◆ DATA TO EXAMINE ◆

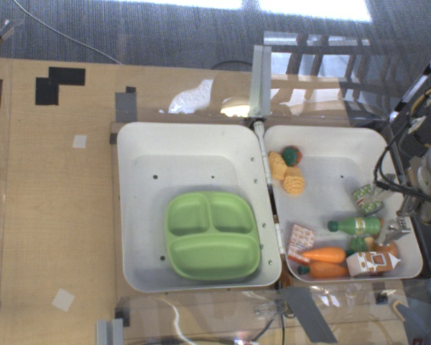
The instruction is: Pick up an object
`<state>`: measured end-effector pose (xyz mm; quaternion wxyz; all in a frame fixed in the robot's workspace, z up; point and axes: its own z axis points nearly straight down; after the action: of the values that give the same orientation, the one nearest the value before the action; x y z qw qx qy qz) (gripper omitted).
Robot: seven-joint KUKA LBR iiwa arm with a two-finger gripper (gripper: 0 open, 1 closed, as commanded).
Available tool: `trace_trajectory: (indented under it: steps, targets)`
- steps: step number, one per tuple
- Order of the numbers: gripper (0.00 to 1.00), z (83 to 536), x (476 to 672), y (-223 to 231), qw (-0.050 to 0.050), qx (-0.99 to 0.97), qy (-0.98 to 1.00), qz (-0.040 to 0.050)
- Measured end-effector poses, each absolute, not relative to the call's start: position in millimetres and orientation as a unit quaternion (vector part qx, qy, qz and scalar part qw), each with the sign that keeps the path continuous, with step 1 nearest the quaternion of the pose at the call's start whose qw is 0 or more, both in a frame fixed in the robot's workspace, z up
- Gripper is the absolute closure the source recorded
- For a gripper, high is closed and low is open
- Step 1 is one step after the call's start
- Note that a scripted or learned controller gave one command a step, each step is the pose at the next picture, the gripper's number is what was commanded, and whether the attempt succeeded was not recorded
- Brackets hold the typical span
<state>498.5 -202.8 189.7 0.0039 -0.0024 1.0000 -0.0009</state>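
Observation:
The right bin (330,157) holds the loose objects. Two yellow corn pieces (287,175) and a red-and-green fruit (292,154) lie near its left wall. A green bottle (355,226) lies on its side toward the right. Below it are two orange carrots (323,261), a small white-and-brown carton (372,261) and a red patterned packet (301,237). A crumpled green packet (366,196) sits above the bottle. My gripper (401,225) hangs at the bin's right wall, just right of the bottle's base and above the carton. Nothing shows in its grasp.
The left bin (140,192) bears a green divided plate (212,234) in its front half. A metal post (260,85) rises behind the seam between the bins. Cables and the grey arm (424,157) crowd the right edge.

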Motion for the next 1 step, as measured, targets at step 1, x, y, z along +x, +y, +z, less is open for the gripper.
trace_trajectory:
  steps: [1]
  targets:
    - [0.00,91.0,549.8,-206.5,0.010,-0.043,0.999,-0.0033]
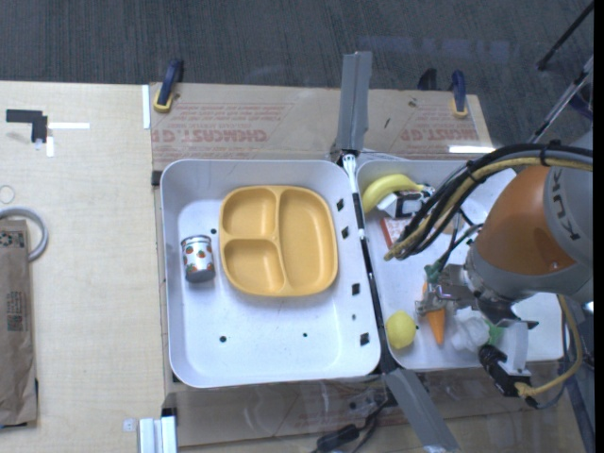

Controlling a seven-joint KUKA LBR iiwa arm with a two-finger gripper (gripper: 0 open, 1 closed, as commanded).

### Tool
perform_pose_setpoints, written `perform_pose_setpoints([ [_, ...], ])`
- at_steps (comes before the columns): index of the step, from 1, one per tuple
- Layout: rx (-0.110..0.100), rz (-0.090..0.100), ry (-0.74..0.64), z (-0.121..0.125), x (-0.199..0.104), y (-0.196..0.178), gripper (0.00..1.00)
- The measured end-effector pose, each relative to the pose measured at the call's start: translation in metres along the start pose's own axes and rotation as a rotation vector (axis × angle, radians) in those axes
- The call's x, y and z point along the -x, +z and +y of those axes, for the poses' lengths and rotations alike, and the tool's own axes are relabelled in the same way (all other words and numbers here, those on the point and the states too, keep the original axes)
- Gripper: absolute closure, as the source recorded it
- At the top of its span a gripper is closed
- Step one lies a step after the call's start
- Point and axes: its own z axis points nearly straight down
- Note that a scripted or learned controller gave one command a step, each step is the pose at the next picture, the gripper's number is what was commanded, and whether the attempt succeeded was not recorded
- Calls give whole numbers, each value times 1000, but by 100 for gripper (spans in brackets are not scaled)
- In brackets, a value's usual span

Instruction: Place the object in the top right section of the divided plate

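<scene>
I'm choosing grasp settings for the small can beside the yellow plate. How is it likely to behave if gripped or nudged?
The small can looks rigid, so it should hold shape under the fingers. Its round body seems apt to roll if nudged sideways. The shiny surface may be somewhat slippery. It sits in the left bin, close to the yellow divided plate.

My arm (pixel 528 229) and its cables (pixel 444 206) cover much of the right bin (pixel 377 253), so most of that bin's floor is hidden from me. My tool (pixel 436 302) sits low under the wrist, and I cannot tell how its fingers stand. The banana (pixel 385 190) is partly covered by a cable and a dark item beside it that I cannot identify. The carrot (pixel 436 327) shows its lower tip; its top is lost under my tool. A pale thing (pixel 469 333) beside it is too blurred to name. The brown bag (pixel 14 319) is cut by the left edge.
</scene>
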Motion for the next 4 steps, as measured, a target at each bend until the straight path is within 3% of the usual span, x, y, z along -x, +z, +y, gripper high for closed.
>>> perform_pose_setpoints([
  [1,-1,-2,418,-7,-54,-100,100],
  [2,-1,-5,798,-18,-140,-104,100],
  [3,2,-5,1239,-14,-107,-183,100],
  [4,2,-4,1239,-14,-107,-183,0],
])
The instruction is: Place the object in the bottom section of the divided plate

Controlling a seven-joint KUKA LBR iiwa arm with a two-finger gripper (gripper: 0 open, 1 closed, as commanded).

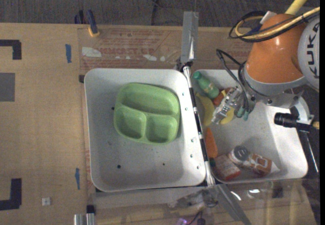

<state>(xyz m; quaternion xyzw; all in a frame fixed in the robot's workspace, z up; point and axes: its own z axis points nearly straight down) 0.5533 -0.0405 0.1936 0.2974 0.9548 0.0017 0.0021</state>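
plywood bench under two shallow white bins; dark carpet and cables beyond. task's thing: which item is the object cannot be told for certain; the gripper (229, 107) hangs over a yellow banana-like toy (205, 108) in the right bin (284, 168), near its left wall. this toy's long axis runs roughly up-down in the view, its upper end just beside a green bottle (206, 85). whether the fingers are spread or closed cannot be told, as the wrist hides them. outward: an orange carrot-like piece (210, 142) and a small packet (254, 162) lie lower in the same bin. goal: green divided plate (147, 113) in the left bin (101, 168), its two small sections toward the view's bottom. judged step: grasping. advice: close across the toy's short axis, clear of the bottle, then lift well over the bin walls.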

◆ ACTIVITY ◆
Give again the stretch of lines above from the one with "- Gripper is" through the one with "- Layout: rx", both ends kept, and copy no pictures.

◆ RESPONSE BELOW ◆
- Gripper is the absolute closure the source recorded
- For a gripper, high is closed and low is open
- Step 1 is one step after the call's start
- Note that a scripted or learned controller gave one command a step, each step is the pose at the next picture, the gripper's number is what was commanded, and whether the attempt succeeded was not recorded
- Brackets hold the typical span
<state>498.5 -202.8 189.7 0.0039 -0.0024 1.0000 -0.0009</state>
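Observation:
The right bin (330,157) holds the loose objects. Two yellow corn pieces (287,175) and a red-and-green fruit (292,154) lie near its left wall. A green bottle (355,226) lies on its side toward the right. Below it are two orange carrots (323,261), a small white-and-brown carton (372,261) and a red patterned packet (301,237). A crumpled green packet (366,196) sits above the bottle. My gripper (401,225) hangs at the bin's right wall, just right of the bottle's base and above the carton. Nothing shows in its grasp.
The left bin (140,192) bears a green divided plate (212,234) in its front half. A metal post (260,85) rises behind the seam between the bins. Cables and the grey arm (424,157) crowd the right edge.
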
Motion for the next 1 step, as measured, targets at step 1, x, y, z along +x, +y, +z, less is open for the gripper.
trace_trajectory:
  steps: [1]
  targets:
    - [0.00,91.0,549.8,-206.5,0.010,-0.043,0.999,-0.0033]

Controlling a seven-joint KUKA LBR iiwa arm with a two-finger gripper (gripper: 0 open, 1 closed, as commanded).

### Tool
perform_pose_setpoints, written `perform_pose_setpoints([ [_, ...], ])`
- at_steps (comes before the columns): index of the step, from 1, one per tuple
- Layout: rx (-0.110..0.100), rz (-0.090..0.100), ry (-0.74..0.64), z (-0.121..0.125), x (-0.199..0.104), y (-0.196..0.178), gripper (0.00..1.00)

There is nothing more to this exercise.